(Makes 18–20 churros)
Ingredients
Churro Dough
1 cup (240 ml) water
60 g (¼ cup) unsalted butter
2 tbsp granulated sugar
¼ tsp salt
1 cup (125 g) all-purpose flour
1 tsp vanilla extract
1 large egg
For Frying
Vegetable oil
Cinnamon Sugar
½ cup (100 g) granulated sugar
1 tsp ground cinnamon
Instructions
In a medium saucepan, combine the water, butter, sugar, and salt. Bring to a gentle boil over medium heat until the butter has completely melted.
Reduce the heat to low and add the flour all at once. Stir vigorously with a wooden spoon until the mixture forms a smooth ball and pulls away from the sides of the pan, about 1–2 minutes.
Remove the pan from the heat and let the dough cool for 5 minutes.
Stir in the vanilla extract, then beat in the egg until the dough becomes smooth, thick, and glossy.
Transfer the dough to a piping bag fitted with a large star tip.
Heat 2–3 inches of vegetable oil in a deep pot to 175°C (350°F).
Pipe 4–6 inch (10–15 cm) strips of dough directly into the hot oil, cutting each strip with scissors or a knife.
Fry the churros for 2–3 minutes per side, or until they are deep golden brown and crispy.
Remove with a slotted spoon and drain on paper towels.

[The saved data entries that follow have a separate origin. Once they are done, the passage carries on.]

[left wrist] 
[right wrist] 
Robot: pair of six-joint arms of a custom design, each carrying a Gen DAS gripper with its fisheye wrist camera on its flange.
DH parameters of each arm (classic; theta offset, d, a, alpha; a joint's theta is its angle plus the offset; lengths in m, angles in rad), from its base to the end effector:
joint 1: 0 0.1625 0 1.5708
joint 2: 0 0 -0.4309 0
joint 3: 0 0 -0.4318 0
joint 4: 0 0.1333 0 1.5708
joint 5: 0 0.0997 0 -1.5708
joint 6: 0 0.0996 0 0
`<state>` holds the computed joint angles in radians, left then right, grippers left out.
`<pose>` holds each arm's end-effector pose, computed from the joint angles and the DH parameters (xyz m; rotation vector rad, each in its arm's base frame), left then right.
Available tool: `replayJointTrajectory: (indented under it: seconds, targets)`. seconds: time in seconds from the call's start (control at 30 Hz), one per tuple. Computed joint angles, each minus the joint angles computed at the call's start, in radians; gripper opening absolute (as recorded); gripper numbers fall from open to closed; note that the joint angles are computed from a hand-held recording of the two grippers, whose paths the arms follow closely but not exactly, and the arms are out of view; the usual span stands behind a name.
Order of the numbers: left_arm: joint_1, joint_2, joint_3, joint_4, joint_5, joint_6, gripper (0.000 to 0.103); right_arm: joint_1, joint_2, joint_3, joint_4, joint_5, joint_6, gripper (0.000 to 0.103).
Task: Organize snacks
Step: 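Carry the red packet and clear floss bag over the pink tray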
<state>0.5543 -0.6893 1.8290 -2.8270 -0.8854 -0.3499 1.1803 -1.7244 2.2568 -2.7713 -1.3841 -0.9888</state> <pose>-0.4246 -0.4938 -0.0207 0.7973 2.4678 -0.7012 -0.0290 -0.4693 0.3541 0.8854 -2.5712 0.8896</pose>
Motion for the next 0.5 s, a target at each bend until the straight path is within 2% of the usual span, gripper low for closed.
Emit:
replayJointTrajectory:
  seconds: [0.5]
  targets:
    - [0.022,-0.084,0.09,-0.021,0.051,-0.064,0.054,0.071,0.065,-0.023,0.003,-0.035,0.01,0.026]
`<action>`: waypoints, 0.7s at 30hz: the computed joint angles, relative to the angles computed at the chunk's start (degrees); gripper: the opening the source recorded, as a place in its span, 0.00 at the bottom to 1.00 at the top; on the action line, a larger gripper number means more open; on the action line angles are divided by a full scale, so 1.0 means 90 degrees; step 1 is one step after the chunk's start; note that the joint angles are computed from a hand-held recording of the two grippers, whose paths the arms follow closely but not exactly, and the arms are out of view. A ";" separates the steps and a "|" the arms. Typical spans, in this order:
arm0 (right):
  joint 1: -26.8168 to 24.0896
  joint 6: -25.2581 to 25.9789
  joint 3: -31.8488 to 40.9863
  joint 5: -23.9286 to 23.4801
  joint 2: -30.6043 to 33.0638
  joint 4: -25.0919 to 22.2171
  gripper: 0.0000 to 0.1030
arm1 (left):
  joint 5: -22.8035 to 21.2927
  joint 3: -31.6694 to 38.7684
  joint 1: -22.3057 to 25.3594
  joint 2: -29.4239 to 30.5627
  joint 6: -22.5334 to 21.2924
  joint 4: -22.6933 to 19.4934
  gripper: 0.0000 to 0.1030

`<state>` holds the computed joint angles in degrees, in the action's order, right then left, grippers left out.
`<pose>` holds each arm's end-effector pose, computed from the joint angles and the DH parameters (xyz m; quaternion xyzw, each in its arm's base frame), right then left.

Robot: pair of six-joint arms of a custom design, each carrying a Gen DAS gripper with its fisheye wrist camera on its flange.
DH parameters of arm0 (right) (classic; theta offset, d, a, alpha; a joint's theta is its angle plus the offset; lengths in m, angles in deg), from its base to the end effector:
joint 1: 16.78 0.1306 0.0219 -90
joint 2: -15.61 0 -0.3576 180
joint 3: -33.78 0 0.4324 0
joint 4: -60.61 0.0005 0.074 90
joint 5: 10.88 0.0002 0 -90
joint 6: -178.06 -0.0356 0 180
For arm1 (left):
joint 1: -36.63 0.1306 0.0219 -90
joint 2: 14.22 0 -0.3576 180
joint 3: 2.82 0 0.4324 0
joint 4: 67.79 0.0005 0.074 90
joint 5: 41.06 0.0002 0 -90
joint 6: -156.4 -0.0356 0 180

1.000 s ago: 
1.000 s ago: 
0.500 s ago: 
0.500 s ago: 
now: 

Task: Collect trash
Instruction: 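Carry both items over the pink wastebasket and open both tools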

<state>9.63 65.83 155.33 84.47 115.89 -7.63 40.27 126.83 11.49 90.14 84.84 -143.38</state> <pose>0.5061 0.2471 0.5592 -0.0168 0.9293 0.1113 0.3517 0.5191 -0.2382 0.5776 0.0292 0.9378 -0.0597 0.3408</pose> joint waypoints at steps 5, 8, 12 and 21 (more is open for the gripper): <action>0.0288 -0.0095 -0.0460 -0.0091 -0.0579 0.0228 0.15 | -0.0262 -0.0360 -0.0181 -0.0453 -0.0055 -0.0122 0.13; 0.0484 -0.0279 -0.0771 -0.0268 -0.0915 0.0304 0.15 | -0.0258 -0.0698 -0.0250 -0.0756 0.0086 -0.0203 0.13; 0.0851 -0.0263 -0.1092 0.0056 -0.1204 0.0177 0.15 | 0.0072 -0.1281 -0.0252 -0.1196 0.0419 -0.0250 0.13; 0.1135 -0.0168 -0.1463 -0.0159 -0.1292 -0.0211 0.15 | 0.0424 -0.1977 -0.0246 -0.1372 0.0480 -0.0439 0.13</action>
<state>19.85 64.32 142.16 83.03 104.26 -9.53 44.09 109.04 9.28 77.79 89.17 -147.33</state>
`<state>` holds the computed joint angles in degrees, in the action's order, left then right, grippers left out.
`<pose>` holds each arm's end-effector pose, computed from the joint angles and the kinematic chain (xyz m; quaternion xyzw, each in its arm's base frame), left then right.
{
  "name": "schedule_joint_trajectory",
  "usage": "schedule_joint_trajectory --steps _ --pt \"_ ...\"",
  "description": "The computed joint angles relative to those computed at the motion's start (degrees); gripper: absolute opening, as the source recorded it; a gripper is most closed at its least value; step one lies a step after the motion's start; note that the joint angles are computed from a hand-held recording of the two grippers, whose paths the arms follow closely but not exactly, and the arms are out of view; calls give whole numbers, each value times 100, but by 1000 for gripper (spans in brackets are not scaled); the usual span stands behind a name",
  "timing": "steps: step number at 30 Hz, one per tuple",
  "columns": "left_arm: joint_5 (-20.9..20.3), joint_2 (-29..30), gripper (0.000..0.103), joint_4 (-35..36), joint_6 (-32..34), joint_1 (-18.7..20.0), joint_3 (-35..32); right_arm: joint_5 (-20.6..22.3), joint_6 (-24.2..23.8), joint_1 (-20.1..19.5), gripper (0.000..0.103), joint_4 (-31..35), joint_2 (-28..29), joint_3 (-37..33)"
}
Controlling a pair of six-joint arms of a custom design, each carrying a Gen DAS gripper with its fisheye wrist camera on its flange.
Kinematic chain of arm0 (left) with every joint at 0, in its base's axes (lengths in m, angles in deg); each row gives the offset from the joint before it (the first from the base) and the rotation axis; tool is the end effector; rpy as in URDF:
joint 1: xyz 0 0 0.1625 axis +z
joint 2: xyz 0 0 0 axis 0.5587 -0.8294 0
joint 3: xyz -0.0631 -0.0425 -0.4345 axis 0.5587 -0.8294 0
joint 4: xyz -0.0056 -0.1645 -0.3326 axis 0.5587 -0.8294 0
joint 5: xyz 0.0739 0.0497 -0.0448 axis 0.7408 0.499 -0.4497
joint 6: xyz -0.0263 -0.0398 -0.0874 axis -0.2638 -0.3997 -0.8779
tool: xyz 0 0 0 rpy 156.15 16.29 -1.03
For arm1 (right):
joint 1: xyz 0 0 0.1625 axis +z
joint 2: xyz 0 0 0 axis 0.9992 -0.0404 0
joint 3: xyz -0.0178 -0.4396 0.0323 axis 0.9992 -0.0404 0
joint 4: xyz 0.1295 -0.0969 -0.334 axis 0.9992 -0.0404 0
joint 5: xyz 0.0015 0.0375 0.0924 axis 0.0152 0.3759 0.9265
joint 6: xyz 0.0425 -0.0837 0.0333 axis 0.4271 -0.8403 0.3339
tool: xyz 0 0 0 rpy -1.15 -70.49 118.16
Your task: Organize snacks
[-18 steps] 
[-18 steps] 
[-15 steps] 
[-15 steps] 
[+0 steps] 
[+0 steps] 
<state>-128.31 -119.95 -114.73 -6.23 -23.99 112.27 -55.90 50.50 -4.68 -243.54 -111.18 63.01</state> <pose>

Mix the sugar and cinnamon in a shallow bowl, then roll the warm churros in the cinnamon sugar until evenly coated.
Optional Chocolate Dipping Sauce
½ cup (120 ml) heavy cream
120 g (4 oz) dark or semi-sweet chocolate, finely chopped
Heat the cream until just simmering, pour it over the chopped chocolate, let stand for 2 minutes, then stir until smooth. Serve warm with the churros.
Enjoy your crispy, golden churros while they’re fresh and warm!